▸ REQUIREMENT:
Repeat the data precisely as given.

▸ LISTED ENTRIES:
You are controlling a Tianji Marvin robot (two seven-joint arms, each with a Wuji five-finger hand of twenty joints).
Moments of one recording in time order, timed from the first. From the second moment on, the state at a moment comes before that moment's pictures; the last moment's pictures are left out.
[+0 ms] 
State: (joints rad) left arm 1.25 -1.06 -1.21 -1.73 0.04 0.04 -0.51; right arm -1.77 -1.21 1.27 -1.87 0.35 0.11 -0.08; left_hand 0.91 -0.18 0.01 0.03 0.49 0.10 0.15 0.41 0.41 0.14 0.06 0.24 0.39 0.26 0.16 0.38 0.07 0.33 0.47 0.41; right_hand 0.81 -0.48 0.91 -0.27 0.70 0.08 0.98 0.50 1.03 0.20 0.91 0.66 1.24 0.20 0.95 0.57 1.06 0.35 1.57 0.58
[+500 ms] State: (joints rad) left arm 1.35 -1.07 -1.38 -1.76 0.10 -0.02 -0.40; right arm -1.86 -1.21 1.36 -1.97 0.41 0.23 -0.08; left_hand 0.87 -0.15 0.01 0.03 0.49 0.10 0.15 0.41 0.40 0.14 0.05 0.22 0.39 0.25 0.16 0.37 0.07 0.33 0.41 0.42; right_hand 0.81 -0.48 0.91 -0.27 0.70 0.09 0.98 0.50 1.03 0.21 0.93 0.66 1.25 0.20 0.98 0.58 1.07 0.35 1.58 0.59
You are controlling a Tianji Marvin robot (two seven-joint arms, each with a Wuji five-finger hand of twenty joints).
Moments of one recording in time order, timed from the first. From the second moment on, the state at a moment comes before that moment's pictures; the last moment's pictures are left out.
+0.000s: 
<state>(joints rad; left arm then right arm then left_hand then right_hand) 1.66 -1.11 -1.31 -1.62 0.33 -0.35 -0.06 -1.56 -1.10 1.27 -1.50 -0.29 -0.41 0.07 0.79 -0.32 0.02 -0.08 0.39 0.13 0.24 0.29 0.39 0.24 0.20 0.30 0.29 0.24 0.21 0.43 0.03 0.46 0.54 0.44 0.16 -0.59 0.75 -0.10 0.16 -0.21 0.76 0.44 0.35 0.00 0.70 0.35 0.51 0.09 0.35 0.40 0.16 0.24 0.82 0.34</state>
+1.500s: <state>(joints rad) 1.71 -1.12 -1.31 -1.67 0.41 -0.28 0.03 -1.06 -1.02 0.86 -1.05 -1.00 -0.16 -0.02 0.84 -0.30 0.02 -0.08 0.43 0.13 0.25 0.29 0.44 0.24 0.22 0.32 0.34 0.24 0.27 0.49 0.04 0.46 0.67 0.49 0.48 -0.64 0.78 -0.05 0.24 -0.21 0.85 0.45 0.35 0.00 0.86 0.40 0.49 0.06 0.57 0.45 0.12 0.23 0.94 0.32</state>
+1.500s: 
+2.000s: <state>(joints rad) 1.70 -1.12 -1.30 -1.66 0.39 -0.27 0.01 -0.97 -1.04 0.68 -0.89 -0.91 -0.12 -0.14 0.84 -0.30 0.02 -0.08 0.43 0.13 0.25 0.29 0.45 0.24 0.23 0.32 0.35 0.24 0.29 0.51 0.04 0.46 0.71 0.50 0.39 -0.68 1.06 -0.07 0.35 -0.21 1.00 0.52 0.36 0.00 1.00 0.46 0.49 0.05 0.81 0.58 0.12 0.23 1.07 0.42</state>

▸ EXERCISE SOLUTION:
You are controlling a Tianji Marvin robot (two seven-joint arms, each with a Wuji five-finger hand of twenty joints).
Moments of one recording in time order, timed from the first. From the second moment on, the state at a moment comes before that moment's pictures; the last moment's pictures are left out.
[+0 ms] 
State: (joints rad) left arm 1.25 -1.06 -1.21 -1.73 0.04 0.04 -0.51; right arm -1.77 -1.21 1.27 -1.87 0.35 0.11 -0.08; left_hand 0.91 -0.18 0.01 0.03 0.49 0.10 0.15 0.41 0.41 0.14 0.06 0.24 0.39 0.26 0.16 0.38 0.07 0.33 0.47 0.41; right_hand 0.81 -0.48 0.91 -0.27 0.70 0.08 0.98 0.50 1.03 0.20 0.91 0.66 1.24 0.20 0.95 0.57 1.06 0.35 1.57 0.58
[+500 ms] State: (joints rad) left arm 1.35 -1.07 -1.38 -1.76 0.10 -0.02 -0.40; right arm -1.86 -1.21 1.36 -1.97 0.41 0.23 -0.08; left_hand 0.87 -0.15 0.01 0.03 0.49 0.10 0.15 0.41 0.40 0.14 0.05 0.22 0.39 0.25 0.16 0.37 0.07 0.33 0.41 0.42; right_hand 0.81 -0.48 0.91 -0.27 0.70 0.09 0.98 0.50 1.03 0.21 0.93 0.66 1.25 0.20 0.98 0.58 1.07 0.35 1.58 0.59
You are controlling a Tianji Marvin robot (two seven-joint arms, each with a Wuji five-finger hand of twenty joints).
Moments of one recording in time order, timed from the first. From the second moment on, the state at a moment comes before that moment's pictures; the last moment's pictures are left out.
+0.000s: 
<state>(joints rad; left arm then right arm then left_hand then right_hand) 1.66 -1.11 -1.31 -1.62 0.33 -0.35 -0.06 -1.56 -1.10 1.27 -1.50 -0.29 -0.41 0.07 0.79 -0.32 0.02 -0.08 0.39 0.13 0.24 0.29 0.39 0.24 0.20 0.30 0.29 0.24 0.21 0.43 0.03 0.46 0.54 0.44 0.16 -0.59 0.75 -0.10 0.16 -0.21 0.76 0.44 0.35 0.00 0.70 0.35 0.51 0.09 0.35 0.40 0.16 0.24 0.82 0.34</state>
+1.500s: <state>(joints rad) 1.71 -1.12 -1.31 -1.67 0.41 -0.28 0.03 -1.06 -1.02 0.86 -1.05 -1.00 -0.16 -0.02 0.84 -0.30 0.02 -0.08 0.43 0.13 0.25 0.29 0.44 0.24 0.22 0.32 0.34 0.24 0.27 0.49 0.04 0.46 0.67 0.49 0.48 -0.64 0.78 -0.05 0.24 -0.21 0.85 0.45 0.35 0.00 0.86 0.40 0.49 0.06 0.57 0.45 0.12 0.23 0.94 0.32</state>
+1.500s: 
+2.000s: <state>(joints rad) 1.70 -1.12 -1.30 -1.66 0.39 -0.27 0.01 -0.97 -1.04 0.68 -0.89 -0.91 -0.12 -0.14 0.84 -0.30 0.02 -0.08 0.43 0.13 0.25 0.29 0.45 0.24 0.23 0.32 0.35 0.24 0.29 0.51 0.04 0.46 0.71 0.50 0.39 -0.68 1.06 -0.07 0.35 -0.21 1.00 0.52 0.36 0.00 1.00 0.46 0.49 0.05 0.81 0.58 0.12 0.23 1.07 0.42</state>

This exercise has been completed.